▶ Your objective:
Which lines run from the line with "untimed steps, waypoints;" through the line with "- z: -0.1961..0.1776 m" in the entries below? Print them exactly, both ends included, and nothing more.

Top of Supplied material

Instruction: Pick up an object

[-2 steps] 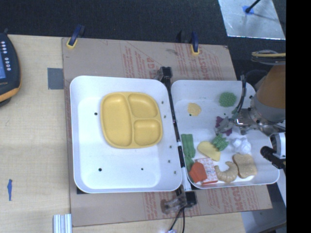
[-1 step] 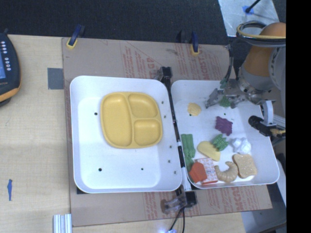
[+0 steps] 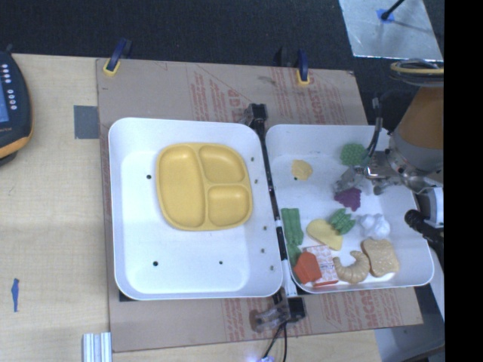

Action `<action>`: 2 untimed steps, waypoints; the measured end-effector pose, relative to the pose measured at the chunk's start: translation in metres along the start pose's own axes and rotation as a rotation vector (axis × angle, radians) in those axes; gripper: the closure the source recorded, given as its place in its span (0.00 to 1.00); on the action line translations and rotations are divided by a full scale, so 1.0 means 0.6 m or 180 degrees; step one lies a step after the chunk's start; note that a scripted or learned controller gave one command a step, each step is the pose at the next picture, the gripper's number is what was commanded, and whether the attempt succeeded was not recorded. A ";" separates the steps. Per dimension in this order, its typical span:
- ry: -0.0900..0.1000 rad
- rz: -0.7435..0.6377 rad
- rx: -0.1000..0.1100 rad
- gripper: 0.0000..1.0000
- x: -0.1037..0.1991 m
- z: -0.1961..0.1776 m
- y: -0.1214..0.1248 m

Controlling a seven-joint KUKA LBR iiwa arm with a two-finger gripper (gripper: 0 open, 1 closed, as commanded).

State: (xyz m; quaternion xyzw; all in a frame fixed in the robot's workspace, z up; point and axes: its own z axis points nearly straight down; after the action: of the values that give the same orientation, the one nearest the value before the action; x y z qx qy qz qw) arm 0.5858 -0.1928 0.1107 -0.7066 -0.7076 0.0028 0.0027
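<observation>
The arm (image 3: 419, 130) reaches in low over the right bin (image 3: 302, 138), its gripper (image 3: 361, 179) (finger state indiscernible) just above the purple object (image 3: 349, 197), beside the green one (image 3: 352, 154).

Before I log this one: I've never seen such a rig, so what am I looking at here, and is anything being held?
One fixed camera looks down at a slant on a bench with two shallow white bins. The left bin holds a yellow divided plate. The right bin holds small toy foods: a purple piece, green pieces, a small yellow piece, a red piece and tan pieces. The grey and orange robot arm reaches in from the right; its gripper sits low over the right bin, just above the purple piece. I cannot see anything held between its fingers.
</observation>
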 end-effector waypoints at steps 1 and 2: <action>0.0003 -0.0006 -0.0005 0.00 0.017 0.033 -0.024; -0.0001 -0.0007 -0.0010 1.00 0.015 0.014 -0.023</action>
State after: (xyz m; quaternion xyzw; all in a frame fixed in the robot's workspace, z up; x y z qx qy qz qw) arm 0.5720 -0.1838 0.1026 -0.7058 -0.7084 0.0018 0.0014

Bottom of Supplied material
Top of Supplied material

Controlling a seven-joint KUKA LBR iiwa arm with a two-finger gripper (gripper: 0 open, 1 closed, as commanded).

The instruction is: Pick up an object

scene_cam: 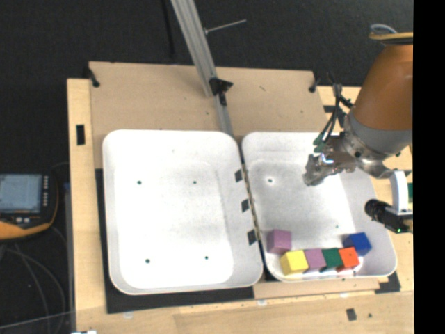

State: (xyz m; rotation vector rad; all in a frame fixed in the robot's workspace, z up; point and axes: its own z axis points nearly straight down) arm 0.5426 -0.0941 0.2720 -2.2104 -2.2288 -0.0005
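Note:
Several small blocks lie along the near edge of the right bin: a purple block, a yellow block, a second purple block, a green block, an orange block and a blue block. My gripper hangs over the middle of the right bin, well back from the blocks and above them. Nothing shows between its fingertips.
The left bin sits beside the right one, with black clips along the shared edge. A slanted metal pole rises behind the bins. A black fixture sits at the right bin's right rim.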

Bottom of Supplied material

▶ Answer box:
Action `<action>`: 2 untimed steps, waypoints; the measured end-effector pose, relative to the pose measured at the chunk's start: translation in metres along the start pose's own axes and rotation as a rotation vector (axis × angle, radians) in those axes; gripper: the closure the source recorded, given as its place in its span (0.00 to 1.00); on the action line translations and rotations are divided by a full scale, so 1.0 means 0.6 m or 180 degrees; step one lies a step after the chunk's start; note that a scripted or learned controller gave one command a step, each step is the pose at the next picture, the gripper's number is what was commanded, and whether the attempt succeeded was not recorded. A ";" separates the steps. Per dimension in this order, its typical span:
- ry: -0.0900..0.1000 rad
- rz: -0.7435..0.6377 rad
- rx: -0.1000..0.1100 rad
- gripper: 0.0000..1.0000
- x: -0.1037..0.1991 m
- z: -0.1961..0.1776 m

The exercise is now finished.